> Exercise
What you return should be only the lines starting at the one that contains "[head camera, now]" and running to the end of the listing, exactly as written, minus any pictures.

> Given material
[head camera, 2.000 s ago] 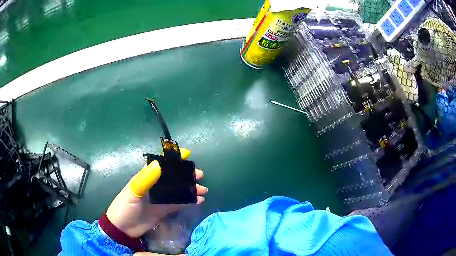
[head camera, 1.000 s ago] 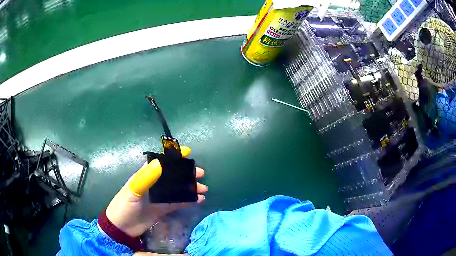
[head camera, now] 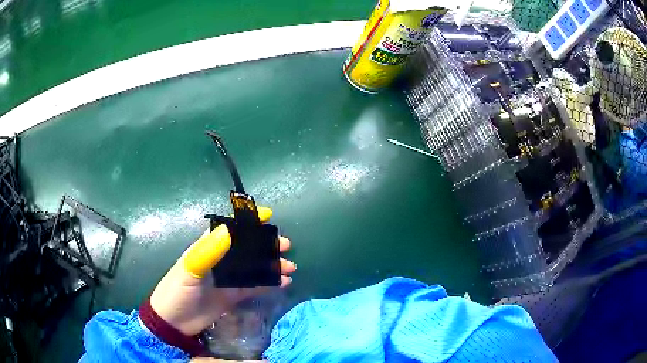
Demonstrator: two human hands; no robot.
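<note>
My left hand (head camera: pixel 188 287) comes in from the lower left and is shut on a black display module (head camera: pixel 245 257). A yellow finger cot covers the thumb on the module's front left; another yellow tip shows behind its top edge. Bare fingertips show at its right edge. The flex cable (head camera: pixel 228 165) points up and away, with an amber patch at its base. Crumpled clear film (head camera: pixel 240 330) lies below the hand. My right hand is not visible; only its blue sleeve (head camera: pixel 397 322) crosses the bottom.
A heap of black frames (head camera: pixel 42 262) lies at the left. A stack of clear blister trays (head camera: pixel 496 205) with black modules stands at the right. A thin white stick (head camera: pixel 411 148) lies beside it. A yellow can (head camera: pixel 386 49), a power strip (head camera: pixel 573 27) and a round fan (head camera: pixel 618 71) are beyond.
The left hand and module have barely moved. The flex cable's far end sits slightly higher. The view has shifted very slightly.
</note>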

> Result of the task
[head camera, now] 
Demonstrator: two human hands; no robot.
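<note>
My left hand (head camera: pixel 188 287) comes in from the lower left and is shut on a black display module (head camera: pixel 245 257). A yellow finger cot covers the thumb on the module's front left; another yellow tip shows behind its top edge. Bare fingertips show at its right edge. The flex cable (head camera: pixel 228 165) points up and away, with an amber patch at its base. Crumpled clear film (head camera: pixel 240 330) lies below the hand. My right hand is not visible; only its blue sleeve (head camera: pixel 397 322) crosses the bottom.
A heap of black frames (head camera: pixel 42 262) lies at the left. A stack of clear blister trays (head camera: pixel 496 205) with black modules stands at the right. A thin white stick (head camera: pixel 411 148) lies beside it. A yellow can (head camera: pixel 386 49), a power strip (head camera: pixel 573 27) and a round fan (head camera: pixel 618 71) are beyond.
The left hand and module have barely moved. The flex cable's far end sits slightly higher. The view has shifted very slightly.
</note>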

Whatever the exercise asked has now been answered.